The next time was marked by hunger. The farmers leased a number of "sixties" (approx. 250 m²) to the citizens for little money so that they could be supplied with home-grown garden crops. Every living space was overcrowded with refugees and bombed out. From 22:00 there was a curfew . The water pipes were destroyed, but luckily there were still wells in Stockum so that the water supply was guaranteed. The fuel shortage was alleviated by reopening the former air shaft of the Wallfisch colliery in Stockumer Siepen . Gradually there were still several small mines in the local area, but most of them were closed again in the early 1960s.
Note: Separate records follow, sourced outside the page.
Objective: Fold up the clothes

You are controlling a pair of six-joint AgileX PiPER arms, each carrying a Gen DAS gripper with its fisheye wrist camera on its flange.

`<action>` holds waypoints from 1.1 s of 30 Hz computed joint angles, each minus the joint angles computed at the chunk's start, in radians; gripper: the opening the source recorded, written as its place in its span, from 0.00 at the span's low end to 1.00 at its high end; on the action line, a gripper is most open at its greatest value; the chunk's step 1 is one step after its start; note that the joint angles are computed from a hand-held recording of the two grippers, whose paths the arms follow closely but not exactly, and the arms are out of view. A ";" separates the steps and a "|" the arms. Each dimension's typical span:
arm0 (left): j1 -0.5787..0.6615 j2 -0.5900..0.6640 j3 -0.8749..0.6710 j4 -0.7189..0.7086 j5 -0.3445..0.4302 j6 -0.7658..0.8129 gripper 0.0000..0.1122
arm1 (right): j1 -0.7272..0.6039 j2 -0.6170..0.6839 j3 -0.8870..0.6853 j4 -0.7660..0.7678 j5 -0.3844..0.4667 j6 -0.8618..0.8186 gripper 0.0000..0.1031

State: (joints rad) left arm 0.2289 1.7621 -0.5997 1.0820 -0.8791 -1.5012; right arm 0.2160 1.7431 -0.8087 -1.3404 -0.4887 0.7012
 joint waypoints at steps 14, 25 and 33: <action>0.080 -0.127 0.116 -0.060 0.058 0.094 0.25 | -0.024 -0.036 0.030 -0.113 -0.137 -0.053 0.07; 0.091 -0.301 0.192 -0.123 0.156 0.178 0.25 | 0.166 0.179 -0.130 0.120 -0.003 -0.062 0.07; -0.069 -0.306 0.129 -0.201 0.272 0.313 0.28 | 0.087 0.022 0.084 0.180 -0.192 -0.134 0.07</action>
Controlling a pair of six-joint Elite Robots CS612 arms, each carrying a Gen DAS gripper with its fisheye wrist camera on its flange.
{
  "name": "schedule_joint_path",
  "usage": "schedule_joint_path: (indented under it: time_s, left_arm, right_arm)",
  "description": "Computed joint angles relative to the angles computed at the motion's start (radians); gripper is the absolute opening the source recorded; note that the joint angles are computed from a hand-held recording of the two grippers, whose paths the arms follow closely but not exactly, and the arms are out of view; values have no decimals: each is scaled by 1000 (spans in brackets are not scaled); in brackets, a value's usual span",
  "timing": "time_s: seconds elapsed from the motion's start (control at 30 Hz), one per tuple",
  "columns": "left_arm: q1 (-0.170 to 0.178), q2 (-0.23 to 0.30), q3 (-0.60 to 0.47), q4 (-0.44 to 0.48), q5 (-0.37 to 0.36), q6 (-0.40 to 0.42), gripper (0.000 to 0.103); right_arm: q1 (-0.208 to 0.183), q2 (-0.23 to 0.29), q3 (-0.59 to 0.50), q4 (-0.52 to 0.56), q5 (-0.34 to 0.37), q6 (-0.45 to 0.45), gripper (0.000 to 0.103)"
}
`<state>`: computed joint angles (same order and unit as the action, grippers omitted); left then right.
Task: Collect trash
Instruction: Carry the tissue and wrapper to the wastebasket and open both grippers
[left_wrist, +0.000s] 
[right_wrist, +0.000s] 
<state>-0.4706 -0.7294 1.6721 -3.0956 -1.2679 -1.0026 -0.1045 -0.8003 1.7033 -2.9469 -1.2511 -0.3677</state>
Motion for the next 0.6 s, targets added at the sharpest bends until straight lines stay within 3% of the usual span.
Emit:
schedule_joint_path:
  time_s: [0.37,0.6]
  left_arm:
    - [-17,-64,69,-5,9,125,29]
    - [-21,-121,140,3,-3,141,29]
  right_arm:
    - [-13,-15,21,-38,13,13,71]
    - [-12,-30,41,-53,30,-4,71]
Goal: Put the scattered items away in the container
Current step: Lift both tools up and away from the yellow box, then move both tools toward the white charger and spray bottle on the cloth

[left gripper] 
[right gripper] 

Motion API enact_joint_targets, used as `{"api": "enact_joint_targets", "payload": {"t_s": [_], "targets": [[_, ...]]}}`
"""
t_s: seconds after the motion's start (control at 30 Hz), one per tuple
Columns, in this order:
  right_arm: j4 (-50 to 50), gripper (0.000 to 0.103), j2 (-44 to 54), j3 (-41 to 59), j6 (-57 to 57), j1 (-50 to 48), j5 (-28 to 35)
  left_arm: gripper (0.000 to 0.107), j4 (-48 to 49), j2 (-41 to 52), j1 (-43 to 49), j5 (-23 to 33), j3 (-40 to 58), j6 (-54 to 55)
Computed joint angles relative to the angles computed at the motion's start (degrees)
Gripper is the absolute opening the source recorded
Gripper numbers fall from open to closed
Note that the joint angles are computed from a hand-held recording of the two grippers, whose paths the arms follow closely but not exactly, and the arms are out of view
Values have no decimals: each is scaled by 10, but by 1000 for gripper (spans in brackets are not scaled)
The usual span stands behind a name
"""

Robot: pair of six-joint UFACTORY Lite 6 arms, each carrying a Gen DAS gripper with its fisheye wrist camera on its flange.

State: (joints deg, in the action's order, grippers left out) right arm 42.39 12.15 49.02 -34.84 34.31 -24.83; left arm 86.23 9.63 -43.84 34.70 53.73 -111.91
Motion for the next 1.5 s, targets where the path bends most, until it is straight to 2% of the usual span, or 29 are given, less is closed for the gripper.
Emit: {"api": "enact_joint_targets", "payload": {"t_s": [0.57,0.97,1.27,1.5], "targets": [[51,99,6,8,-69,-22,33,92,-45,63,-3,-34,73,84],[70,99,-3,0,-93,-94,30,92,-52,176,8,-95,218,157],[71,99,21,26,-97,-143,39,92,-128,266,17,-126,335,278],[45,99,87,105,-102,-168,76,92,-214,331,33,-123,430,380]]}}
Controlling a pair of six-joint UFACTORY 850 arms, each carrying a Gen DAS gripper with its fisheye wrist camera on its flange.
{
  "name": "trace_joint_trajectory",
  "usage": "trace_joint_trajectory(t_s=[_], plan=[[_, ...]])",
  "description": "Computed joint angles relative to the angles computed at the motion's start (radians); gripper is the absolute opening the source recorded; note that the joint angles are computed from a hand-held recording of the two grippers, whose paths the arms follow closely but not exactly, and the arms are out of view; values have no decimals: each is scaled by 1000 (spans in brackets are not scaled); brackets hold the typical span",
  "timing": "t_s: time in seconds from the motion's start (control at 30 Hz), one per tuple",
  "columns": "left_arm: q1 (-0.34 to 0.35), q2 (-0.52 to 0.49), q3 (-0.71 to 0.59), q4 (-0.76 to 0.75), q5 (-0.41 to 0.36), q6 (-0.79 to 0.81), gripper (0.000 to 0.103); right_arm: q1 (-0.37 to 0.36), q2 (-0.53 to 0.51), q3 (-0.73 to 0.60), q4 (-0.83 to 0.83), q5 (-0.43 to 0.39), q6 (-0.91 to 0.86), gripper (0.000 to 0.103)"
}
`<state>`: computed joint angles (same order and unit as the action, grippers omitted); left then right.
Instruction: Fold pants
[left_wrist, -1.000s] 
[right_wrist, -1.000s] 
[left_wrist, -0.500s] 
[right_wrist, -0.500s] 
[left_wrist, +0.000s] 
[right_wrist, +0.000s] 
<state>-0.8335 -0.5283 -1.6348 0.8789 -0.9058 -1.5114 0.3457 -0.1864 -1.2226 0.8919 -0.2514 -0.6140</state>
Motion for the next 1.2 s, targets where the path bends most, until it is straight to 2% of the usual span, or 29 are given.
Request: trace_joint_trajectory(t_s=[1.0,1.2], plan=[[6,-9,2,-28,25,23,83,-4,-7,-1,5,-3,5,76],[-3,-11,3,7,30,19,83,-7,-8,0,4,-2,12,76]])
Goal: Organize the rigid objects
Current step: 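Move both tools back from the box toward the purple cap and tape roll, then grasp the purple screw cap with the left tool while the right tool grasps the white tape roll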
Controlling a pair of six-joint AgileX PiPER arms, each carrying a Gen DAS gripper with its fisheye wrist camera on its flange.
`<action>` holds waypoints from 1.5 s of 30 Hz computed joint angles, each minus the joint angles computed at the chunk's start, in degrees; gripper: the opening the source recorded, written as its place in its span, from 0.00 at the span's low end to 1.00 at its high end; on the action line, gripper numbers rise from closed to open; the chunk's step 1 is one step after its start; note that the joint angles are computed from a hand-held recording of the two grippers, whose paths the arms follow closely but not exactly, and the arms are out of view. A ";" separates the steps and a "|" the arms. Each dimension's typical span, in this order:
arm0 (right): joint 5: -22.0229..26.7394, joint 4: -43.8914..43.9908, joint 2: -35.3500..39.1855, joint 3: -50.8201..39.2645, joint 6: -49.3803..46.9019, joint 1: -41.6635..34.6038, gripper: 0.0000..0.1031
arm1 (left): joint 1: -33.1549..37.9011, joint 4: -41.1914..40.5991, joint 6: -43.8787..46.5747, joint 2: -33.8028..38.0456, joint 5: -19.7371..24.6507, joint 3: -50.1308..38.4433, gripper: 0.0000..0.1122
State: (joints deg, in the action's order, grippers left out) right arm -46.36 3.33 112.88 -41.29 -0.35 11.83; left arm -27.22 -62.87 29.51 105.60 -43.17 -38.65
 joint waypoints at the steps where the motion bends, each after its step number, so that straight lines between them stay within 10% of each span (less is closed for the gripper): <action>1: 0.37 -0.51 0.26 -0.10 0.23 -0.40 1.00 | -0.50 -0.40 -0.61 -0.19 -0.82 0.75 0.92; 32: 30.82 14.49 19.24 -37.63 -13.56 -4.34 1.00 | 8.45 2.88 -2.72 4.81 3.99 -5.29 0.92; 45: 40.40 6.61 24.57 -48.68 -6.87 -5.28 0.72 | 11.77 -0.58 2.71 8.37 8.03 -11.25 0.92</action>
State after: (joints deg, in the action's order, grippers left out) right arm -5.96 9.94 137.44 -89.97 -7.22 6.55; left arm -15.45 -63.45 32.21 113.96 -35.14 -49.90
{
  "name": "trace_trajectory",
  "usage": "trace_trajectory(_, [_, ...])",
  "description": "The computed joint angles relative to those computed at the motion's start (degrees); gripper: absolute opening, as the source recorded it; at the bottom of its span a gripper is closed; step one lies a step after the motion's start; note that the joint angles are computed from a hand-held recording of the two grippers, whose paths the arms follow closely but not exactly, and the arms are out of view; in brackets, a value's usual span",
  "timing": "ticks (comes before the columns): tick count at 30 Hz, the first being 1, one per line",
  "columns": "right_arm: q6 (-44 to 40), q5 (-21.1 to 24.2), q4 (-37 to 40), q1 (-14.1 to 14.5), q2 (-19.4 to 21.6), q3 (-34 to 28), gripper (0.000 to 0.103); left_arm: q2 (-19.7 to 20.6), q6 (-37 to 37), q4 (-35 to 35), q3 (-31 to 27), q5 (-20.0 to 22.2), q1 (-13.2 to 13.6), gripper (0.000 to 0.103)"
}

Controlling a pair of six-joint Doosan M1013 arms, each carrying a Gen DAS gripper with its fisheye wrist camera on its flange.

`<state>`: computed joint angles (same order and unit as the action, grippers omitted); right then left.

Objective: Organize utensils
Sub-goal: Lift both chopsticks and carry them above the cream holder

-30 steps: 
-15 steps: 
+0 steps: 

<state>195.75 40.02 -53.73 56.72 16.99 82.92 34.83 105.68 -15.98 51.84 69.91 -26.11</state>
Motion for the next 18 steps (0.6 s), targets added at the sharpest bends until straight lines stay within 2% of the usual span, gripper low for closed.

Hardly anything changed in the village until the early 1960s, the population sank to 3200 in 1965. Then a new era began for Stockum. Over the next 25 years, new development areas were repeatedly designated; many people moved to Stockum. 50 hectares of arable land were built over with houses and roads. Stockum changed from a clustered village through a street village to a diversified residential village. Industrial companies have not relocated to Stockum until now, the companies Geissler (bright steel), Handtke-Wiros (stainless steel sheets) and Wellershoff (flat glass) are long-established. For this purpose, larger craft and service companies came to Stockum in the 1970s.

1970 to the present

In the 1960s, the mines in the Stockum catchment area gradually disappeared. In the early 1970s, however, the Stockum residents also began to take a critical view of the development plans for the city of Witten. In 1972 an initiative was formed against a planned new “Stockumer Mitte” with high-rise buildings. During construction work on Hörder Strasse on April 10, 1972, a prehistoric billet dam made of oak trunks was uncovered. On October 19, 1972, the last shift was driven in the Ringeltaube colliery in Düren ; the active mining period in Stockum / Düren ended after 400 years.

In the same year a waste transfer station was built in the Düren area. Since then, the city's residual waste has been compacted there and transported in containers to the Emscher landfill .

In 1980/81 the old Catholic church was demolished and a new church with a community center was built. Also in 1980 the gymnasium built in 1928 was demolished. The old shaft building of the Wallfisch colliery was threatened with demolition, but it could be preserved and is now one of the oldest colliery buildings of this type.

See also

literature

  • Paul Brandenburg, Karl-Heinz Hildebrand: Witten. Streets, paths, squares. Märkische printing and publishing house, Witten 1989.
  • Rüdiger Jordan: Of capitals, pulpits and baptismal fonts. Klartext-Verlag, Essen 2006.
  • Michael Schenk (Ed.): Witten . Sutton Verlag, Erfurt 2004.
  • Wolfgang Zemter: Witten from old times . Meinerzhagen 1981.